How Seychelles ocean plants could help tackle climate change
A study published in the Royal Society's flagship biological research journal says seagrasses capture carbon at a rate 35 times quicker than rainforests. If undisturbed, they can hold carbon for thousands of years, far longer than terrestrial plants. They thereby play the role of a natural carbon sink.
They account for 10% of the ocean's total burial of carbon, despite covering less than 0.2% of the ocean floor, a report in the scientific journal Nature Geoscience said.
But the total amount of seagrass is declining, creating the risk of this marine plant going extinct soon, according to researchers in the US.

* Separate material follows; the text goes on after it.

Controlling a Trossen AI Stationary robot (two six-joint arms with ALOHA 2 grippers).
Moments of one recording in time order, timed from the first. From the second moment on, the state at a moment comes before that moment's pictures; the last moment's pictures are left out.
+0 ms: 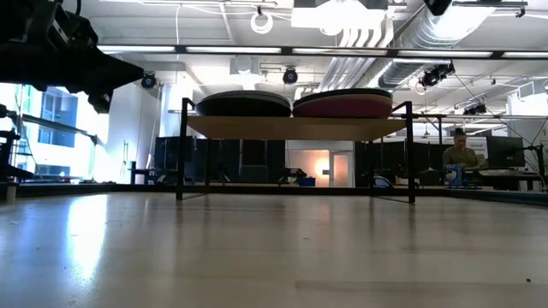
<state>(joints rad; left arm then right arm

At last month's COP27 climate conference in Egypt, activists and international bodies called for a greater drive to protect and use these nature-based solutions to combat climate change.
As a nation made up of 115 low-lying islands, Seychelles is extremely vulnerable to the effects of climate change but around those islands, there is enough seagrass to fill hundreds of thousands of football pitches.
This year it became one of the first countries to accurately map all of its seagrass ecosystems nationwide.
Samples from its seagrasses and mangroves are being analysed to calculate how much carbon they store over time. Such carbon held in coastal wetlands and their sediment is referred to as "blue carbon" - as opposed to "green carbon" held in plants on land.